Pour protéger l’Homme et les organismes aquatiques, le règlement européen REACH oblige les industries chimiques à évaluer la reprotoxicité pour les substances mises sur le marché à partir de 10 tonnes / an. L’évaluateur toxicologue doit faire le bilan de l’ensemble des données disponibles. Pour cela, différentes sources d’informations sont à sa disposition (données épidémiologiques, outils in silico, tests in vitro). Si les données

disponibles sont insuffisantes pour réaliser l’évaluation selon le « poids de l’évidence », il est alors nécessaire de réaliser des tests complémentaires d’évaluation de la toxicité du développement. Pour cela, les tests des lignes directrices de l’OCDE, recommandés par le règlement REACH, utilisent tous des rongeurs. Les stades de développement analysés et le nombre de générations de rongeurs concerné par le test dépendent du tonnage commercialisé de la substance testée.

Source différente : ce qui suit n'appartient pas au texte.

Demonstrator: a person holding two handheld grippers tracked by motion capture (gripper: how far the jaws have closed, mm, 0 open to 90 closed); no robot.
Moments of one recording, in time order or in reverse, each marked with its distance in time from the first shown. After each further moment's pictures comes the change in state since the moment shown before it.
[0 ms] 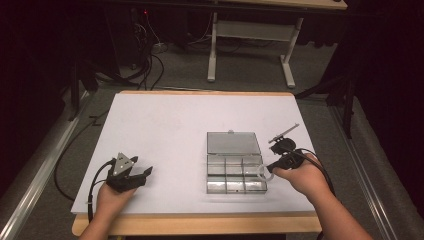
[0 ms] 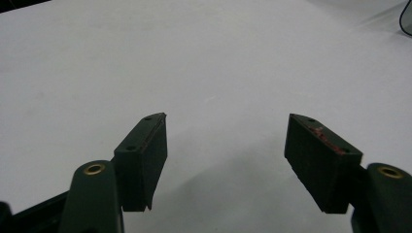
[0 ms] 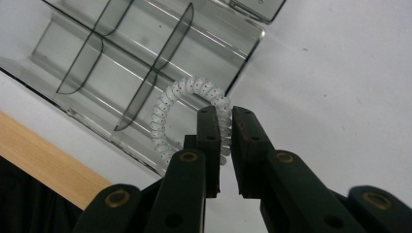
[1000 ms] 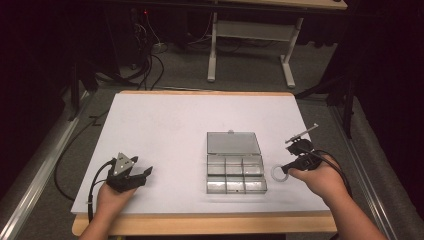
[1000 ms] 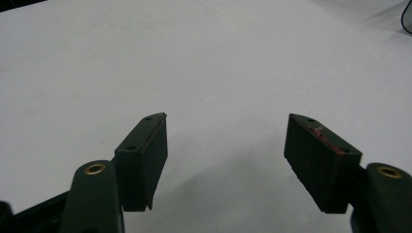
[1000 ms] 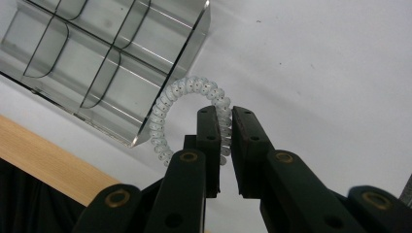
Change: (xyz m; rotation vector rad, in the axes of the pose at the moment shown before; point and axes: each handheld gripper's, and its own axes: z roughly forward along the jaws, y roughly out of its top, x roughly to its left) left arm 0.000 0.000 0.000 0.003 0.001 -0.001; right arm -0.028 -0.023 -0.017 0.000 -0.026 0.056
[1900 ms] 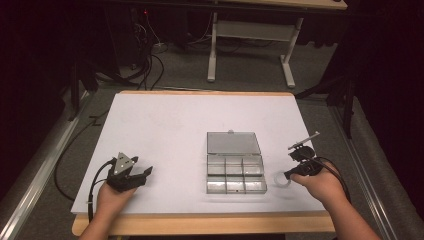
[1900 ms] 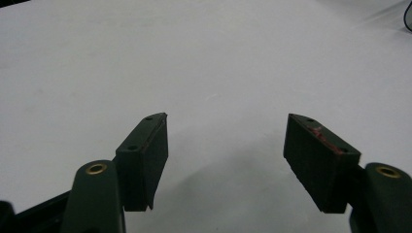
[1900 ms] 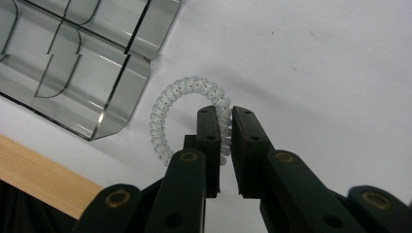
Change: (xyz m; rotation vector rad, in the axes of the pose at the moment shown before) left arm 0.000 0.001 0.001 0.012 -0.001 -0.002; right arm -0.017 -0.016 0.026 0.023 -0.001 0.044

Pour l’évaluation environnementale des effets à long terme sur les organismes aquatiques, le règlement REACH exige à partir de 100 tonnes par an l’évaluation de l’écotoxicité chronique sur l’invertébré Daphnia magna et si nécessaire également sur une espèce de poisson.

L’industrie cosmétique en tant qu’utilisatrice et productrice de substances chimiques est soumise au règlement REACH. Elle est parallèlement soumise au règlement sur les produits cosmétiques interdisant l’utilisation des substances reprotoxiques ainsi que le recours à l’expérimentation animale. Par conséquent, l’industrie cosmétique doit avoir recours à des méthodes alternatives à l’expérimentation animale pour procéder à l’évaluation de la reprotoxicité de ses produits.

L’EURL-ECVAM a validé 3 tests alternatifs à l’expérimentation animale pour l’évaluation de la tératogénicité : les tests MicroMass (MM), Whole Embryo Culture (WEC) et l’Embryonic Stem cell Test (EST). Des 3 tests, le test EST est celui s’approchant le plus du test idéal pour l’industrie cosmétique. En effet, il est assez prédictif et sensible sans avoir recours à l’euthanasie d’animaux. Cependant sa spécificité est insuffisante pour que cette version du test EST soit envisagée dans la réalisation du criblage par exclusion des ingrédients cosmétiques.

Au sein de l’Union Européenne, les embryons de poissons et d’amphibiens ne répondent pas à la définition de l’animal de laboratoire de la directive 2010/63/UE. Des tests sur embryons de poisson, comme le Zebrafish Embryo Teratogenicity test (ZET), sont en cours d’harmonisation et d’optimisation. Ces tests sur poissons pourraient convenir aux besoins de l’industrie cosmétique à condition de ne pas les exposer au-delà des stades embryonnaires et d’obtenir une spécificité de 100 % (identification correcte de toutes les substances non tératogènes) avec une sensibilité satisfaisante pour identifier les agents tératogènes les plus puissants. Par ailleurs, ces tests sur poissons sont repris dans plusieurs programmes de recherche internationaux dont le but est le développement de tests ou de stratégie d’évaluation de la reprotoxicité en ayant recours à des méthodes alternatives à l’expérimentation animale (ReProTect, ChemScreen et ToxCast).

Deuxième partie : Résultats

L’objectif de mes travaux de thèse est de développer un test répondant au maximum aux contraintes et aux besoins de l’industrie cosmétique pour le développement d’une méthode alternative à l’expérimentation animale pour l’évaluation de la tératogénicité de ses ingrédients. Pour cela, une liste de 34 substances de référence a été établie et trois organismes ont été sélectionnés. Les tests utilisant ces organismes ont été évalués sur la liste de substances de référence pour déterminer l’organisme le plus robuste et le test le plus sensible pour l’identification des agents tératogènes dans nos conditions. Ce dernier est ensuite réévalué sur une liste enrichie en substances de référence n’ayant pas d’effets tératogènes connus pour préciser la spécificité du test.